Task instructions
Retype the listing exactly, minus its pictures.

Recorded data
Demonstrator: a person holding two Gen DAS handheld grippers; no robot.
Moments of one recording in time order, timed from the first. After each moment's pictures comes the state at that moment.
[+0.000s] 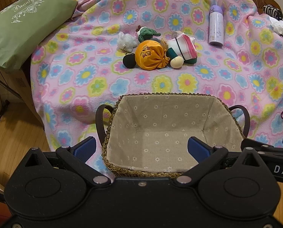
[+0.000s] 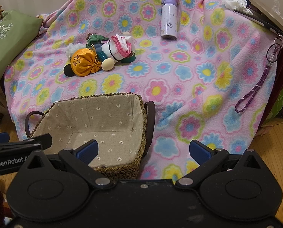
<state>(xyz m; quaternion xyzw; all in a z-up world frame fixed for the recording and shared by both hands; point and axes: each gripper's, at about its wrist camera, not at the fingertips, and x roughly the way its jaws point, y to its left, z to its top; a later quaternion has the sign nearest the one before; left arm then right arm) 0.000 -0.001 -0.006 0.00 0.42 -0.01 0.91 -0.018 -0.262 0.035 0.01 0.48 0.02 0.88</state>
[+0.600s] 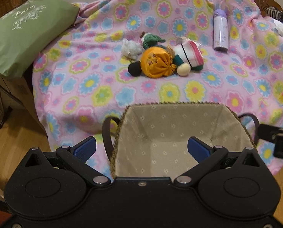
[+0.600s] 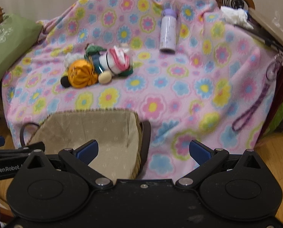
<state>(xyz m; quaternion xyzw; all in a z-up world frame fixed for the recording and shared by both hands) 0.014 0.008 -0.008 0.01 0.40 0.00 0.92 0.001 -0.260 0.041 0.00 0.43 0.02 0.90</state>
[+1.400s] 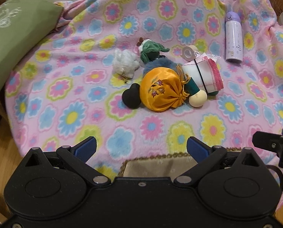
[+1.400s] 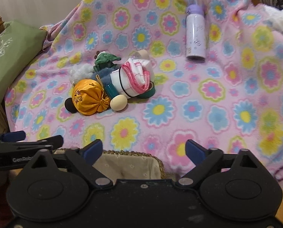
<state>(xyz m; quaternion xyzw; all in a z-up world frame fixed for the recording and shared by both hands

Your solution
Demonstrator: a person holding two Gen DAS handheld grippers; no robot.
Moments of one recording in time order, timed from the first. After each moment's pictures comes the state at that moment.
[+0.000s] 
[+0.000s] 
<state>(xyz m; quaternion xyzw; all in a z-up world frame fixed for the recording and shared by both hands; point and axes: each gripper's, at about its wrist camera, not at the fingertips, and x roughly the way its jaws point, y to its left, z to its top; a later quaternion has the sign nearest the one before; left arm then right arm) 0.000 -0.001 -0.006 0.00 0.42 -0.01 0.91 -0.018 -0.262 0.035 0.01 0.48 0.02 0.88</state>
[+0.600s] 
[+0.600s] 
<state>(xyz m; quaternion xyzw; all in a z-up world frame fixed for the recording and shared by both hands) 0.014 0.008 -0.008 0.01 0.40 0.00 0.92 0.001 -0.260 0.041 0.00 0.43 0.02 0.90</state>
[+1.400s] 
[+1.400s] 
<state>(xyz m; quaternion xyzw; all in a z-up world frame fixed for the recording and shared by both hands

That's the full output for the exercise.